Un article de Jean Le Duff

Enclume

 

La photo est reprise du site de  MARCEL GUIGUET & Cie CONSTRUCTEURS A CORBELIN (Isère)

Je veux évoquer ici la très intéressante présentation, par Mme Josépha Dirringer, de la philisophie qui sous-tend les ordonnances annoncées de dévoiement du Code du travail. Dès la fin du 19 ème siècle, consciente du rapport de domination qui soumettait le salarié à son employeur, la IIIème République, bourgeoise par essence accepta que la loi vienne protéger l'ouvrier du pouvoir discrétionnaire de l'employeur. Jamais la bourgeoisie capitaliste n'a été aussi forte qu'aujourd'hui du fait des grandes masses de capitaux qu'elle possède.

Pourtant c'est dans ce contexte qu'elle s'efforce de soumettre le code du travail à la loi du marché. Au nom du principe de la "concurrence libre et non faussée" on aurait pu penser que la bourgeoisie capitaliste accepte que tous les saslariés soient traités de la même manière. Il n'en est rien. Autant à l'époque du capitalisme naissant, le penseut qui promut parmi les tous premiers le capitalisme, Adam Smith, fondait le travail comme source de l'enrichissement, autant le capitalisme d'aujourd'hui tend à nier le travail, comme facteur fondammental de l'enrichissement général, pour ne le considérer au travrs du prisme déformant de la "gestion". Le travail n'est plus considéré aujourd'hui que comme un coût. Les capitaliste ont le nez dans le guidon de leur enrichissement personnel. C'est leur profits personnels qui est leur boussole. Il navigue dans une société qu'il traitent avec désinvolture parce que l'humanité, au fond, ils s'en foutent.

La vision actuelle dominante dont le porte-parole est le MEDEF, cornak de l'éléphant étatique de notre pays administré par les supplétifs du capitalisme que sont les Énarques et leurs cousins Administrateurs des "Grandes Affaires", la vision actuelle dominante donc vise à soumettre la travail au principe fondamental qui fonde notre société c'est l'inflation du capital qui est le fondement indiscutable et incontournable de la société qu'ils veulent maintenir même si c'est au détriments des êtres humains. Il ne s'agit donc plus de protéger les plus faibles, les plus fragiles, mais de faire en sorte qu'ils ne puissent protester si au nom du développement du capital, l'employeur estime qu'il faut les saigner un peu plus. Pour cela il faut mettre les salariés en concurrence, limiter leurs possibilités de s'organiser et de faire appel au juge quand ils ont un différent avec leur employeur. L'employeur "landa" animé par la volonté de presser le citron salarié et de le jeter quand il ne donnera plus de jus, pourra, par le biais de principes juridiques évoqués pour le décorum mais objectivement inapplicables, l'employeur "landa" donc pourra s'asseoir su la loi.

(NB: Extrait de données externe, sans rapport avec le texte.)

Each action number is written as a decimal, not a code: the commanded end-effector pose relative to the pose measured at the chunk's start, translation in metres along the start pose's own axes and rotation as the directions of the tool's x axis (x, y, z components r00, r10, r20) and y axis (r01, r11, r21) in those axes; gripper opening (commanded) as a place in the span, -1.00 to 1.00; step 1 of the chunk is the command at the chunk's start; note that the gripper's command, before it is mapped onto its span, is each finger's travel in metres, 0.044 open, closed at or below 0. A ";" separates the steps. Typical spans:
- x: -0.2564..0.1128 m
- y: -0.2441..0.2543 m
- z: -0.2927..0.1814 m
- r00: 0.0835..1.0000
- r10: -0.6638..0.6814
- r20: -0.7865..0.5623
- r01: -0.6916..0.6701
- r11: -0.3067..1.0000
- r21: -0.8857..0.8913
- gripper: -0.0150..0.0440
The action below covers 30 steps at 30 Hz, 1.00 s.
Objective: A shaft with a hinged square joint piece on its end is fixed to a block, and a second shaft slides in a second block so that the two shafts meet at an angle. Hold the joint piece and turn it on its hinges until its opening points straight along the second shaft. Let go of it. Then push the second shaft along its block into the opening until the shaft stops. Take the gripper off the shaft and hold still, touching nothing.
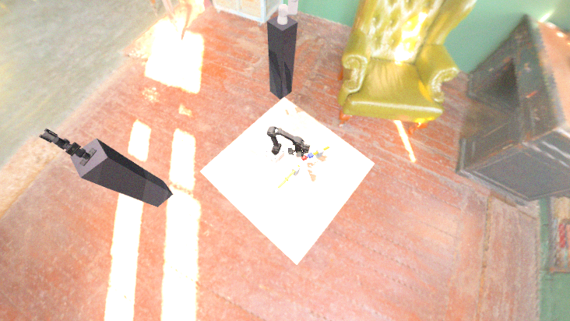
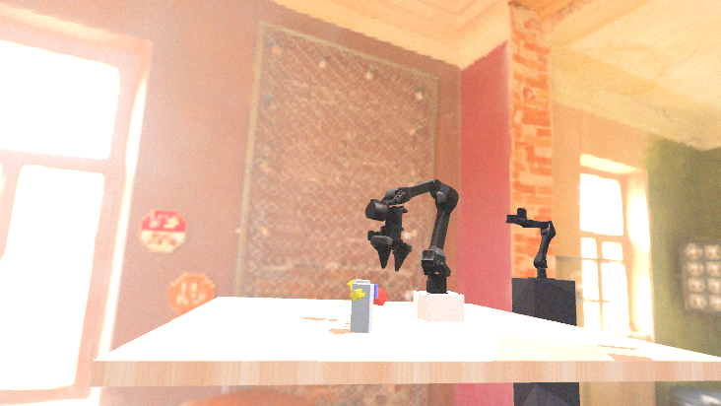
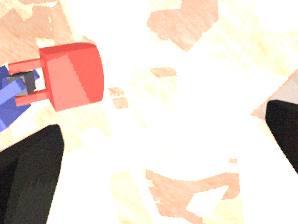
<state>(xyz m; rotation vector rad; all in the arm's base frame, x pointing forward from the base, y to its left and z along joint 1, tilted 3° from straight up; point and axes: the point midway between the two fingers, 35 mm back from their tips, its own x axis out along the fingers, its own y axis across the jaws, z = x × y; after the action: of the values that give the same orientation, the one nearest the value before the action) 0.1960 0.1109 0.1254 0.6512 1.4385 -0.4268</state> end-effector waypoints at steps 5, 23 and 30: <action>0.002 -0.001 0.000 0.999 0.033 -0.001 -0.032 0.963 0.267 1.00; 0.007 -0.003 0.000 0.996 0.092 0.004 -0.065 0.677 0.733 1.00; 0.009 -0.004 0.000 0.993 0.115 0.006 -0.064 0.504 0.861 1.00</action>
<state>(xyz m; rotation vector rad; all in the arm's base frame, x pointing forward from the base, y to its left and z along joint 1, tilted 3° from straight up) 0.1945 0.1088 0.1171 1.4558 1.1939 -1.0219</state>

Josépha Dirringer est maitre de conférence en droit du travail à l'université de Rennes-1. Elle fait aussi partie du groupe des spécialistes en droit du travail qui depuis 2016 ont travaillé à recomposer le code du travail pour le rendre plus accessible et plus cohérent. Voici ce qu' a publié "Le Monde" le 07/06/2017 à propos de l'anboutissement des réflexions de ce Groupe de Recherche Pour un Autre Code du Travail  (GR-PACT) qui est composé de 22 universitaires spécialistes en Droit du Travail :

"Cette proposition est quatre fois plus courte que l’actuelle partie législative du code. Elle permettrait d’améliorer l’accès au droit pour les petites et moyennes entreprises et de mettre en place un socle de protection clair, stable, prévisible et applicable à tous pour égaliser les conditions de la concurrence. Si le gouvernement ne va pas dans cette direction, c’est que ses objectifs ne sont pas ceux-ci. Il ne s’agit pas de simplifier mais de fragiliser, en étendant « le champ de la négociation collective ».